What the task asks → Write down each entry precisely as given.

<<<<

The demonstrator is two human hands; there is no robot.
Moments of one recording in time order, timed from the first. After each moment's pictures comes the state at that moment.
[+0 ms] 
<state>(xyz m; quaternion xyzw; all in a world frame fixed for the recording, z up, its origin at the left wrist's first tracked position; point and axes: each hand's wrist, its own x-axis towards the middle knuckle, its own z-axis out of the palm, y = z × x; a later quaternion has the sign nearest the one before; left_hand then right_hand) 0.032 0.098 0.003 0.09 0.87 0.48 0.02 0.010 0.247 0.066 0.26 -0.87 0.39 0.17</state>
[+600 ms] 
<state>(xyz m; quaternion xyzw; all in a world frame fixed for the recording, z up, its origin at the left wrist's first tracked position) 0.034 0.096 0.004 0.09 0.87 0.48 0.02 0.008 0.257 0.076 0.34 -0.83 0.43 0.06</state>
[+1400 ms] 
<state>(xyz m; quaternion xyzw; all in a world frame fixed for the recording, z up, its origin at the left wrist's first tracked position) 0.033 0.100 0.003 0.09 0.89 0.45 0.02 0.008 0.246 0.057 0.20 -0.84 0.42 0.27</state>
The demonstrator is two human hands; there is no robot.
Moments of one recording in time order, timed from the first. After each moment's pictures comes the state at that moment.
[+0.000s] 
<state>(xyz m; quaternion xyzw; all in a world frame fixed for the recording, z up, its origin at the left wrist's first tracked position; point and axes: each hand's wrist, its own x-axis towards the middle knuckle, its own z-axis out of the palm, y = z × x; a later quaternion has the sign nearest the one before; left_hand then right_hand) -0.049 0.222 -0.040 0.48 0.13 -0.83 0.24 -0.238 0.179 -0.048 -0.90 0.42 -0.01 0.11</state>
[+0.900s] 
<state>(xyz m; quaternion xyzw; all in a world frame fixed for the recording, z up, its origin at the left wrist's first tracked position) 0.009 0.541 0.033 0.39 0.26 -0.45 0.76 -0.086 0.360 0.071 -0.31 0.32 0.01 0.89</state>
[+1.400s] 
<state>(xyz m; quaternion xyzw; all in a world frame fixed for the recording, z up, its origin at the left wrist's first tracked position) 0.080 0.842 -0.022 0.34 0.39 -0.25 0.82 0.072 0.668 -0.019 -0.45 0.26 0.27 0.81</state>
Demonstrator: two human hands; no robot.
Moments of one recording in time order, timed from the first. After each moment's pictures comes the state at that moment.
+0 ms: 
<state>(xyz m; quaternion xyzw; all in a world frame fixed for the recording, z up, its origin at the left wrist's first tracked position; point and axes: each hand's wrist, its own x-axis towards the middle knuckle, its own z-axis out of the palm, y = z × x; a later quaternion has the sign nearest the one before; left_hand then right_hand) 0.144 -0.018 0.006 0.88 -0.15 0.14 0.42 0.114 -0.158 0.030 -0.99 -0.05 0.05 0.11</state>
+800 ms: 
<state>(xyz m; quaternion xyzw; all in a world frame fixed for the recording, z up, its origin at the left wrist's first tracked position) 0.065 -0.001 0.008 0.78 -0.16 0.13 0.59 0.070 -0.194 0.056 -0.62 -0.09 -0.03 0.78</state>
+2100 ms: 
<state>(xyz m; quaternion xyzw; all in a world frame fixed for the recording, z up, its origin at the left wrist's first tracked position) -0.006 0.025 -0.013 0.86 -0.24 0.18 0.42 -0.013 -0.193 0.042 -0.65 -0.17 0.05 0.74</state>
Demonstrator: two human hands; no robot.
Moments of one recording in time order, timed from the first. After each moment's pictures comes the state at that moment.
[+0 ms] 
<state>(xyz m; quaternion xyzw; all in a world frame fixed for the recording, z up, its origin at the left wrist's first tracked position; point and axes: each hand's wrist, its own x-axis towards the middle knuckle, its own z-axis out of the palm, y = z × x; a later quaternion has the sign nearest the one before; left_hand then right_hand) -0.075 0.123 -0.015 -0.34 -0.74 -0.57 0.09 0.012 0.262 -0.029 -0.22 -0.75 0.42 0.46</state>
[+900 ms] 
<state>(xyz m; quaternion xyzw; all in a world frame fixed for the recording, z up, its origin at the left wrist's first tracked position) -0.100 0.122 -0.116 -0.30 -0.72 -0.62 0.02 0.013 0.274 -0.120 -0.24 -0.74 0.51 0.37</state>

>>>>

Reply →
The demonstrator is two human hands; there is no robot.
Moments of one recording in time order, timed from the first. After each moment's pictures comes the state at that moment.
[+0 ms] 
<state>(xyz m; quaternion xyzw; all in a world frame fixed for the recording, z up, its origin at the left wrist's first tracked position; point and axes: each hand's wrist, its own x-axis towards the middle knuckle, its own z-axis out of the palm, y = z × x; a later quaternion has the sign nearest the one before; left_hand then right_hand) 0.032 0.098 0.003 0.09 0.87 0.48 0.02 0.010 0.247 0.066 0.26 -0.87 0.39 0.17</state>
[+600 ms] 
<state>(xyz m; quaternion xyzw; all in a world frame fixed for the recording, z up, its origin at the left wrist's first tracked position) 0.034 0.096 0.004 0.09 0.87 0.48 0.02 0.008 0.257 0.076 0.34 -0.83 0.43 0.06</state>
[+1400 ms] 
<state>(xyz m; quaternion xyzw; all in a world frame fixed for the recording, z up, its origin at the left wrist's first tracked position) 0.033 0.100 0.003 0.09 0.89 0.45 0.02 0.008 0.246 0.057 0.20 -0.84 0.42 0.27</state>
The demonstrator is two human hands; there is no robot.
Moments of one recording in time order, timed from the first. After each moment's pictures comes the state at that moment.
[+0.000s] 
<state>(xyz m; quaternion xyzw; all in a world frame fixed for the recording, z up, its origin at the left wrist's first tracked position; point and axes: each hand's wrist, its own x-axis towards the middle knuckle, its own z-axis out of the palm, y = z × x; a later quaternion has the sign nearest the one before; left_hand then right_hand) -0.049 0.222 -0.040 0.48 0.13 -0.83 0.24 -0.238 0.179 -0.048 -0.90 0.42 -0.01 0.11</state>
[+0.900s] 
<state>(xyz m; quaternion xyzw; all in a world frame fixed for the recording, z up, its origin at the left wrist's first tracked position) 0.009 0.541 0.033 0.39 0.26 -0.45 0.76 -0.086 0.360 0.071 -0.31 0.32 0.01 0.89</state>
[+1.400s] 
<state>(xyz m; quaternion xyzw; all in a world frame fixed for the recording, z up, its origin at the left wrist's first tracked position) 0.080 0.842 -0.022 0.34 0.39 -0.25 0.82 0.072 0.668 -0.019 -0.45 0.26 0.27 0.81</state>
Demonstrator: two human hands; no robot.
Moments of one recording in time order, timed from the first. After each moment's pictures comes the state at that moment.
+0 ms: 
<state>(xyz m; quaternion xyzw; all in a world frame fixed for the recording, z up, its origin at the left wrist's first tracked position; point and axes: each hand's wrist, its own x-axis towards the middle knuckle, its own z-axis out of the palm, y = z × x; a later quaternion has the sign nearest the one before; left_hand then right_hand) 0.144 -0.018 0.006 0.88 -0.15 0.14 0.42 0.114 -0.158 0.030 -0.99 -0.05 0.05 0.11</state>
+800 ms: 
<state>(xyz m; quaternion xyzw; all in a world frame fixed for the recording, z up, its origin at the left wrist's first tracked position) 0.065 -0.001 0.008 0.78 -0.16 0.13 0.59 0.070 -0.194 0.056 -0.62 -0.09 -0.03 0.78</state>
+2100 ms: 
<state>(xyz m; quaternion xyzw; all in a world frame fixed for the recording, z up, its origin at the left wrist's first tracked position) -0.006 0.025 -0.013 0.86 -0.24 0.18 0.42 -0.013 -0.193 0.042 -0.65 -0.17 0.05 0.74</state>
Demonstrator: two human hands; no robot.
Moments of one recording in time order, timed from the first. After each moment's pictures comes the state at that moment.
[+0 ms] 
<state>(xyz m; quaternion xyzw; all in a world frame fixed for the recording, z up, its origin at the left wrist's first tracked position; point and axes: each hand's wrist, its own x-axis towards the middle knuckle, its own z-axis out of the palm, y = z × x; a later quaternion has the sign nearest the one before; left_hand then right_hand) -0.075 0.123 -0.015 -0.34 -0.74 -0.57 0.09 0.012 0.262 -0.029 -0.22 -0.75 0.42 0.46</state>
[+900 ms] 
<state>(xyz m; quaternion xyzw; all in a world frame fixed for the recording, z up, its origin at the left wrist's first tracked position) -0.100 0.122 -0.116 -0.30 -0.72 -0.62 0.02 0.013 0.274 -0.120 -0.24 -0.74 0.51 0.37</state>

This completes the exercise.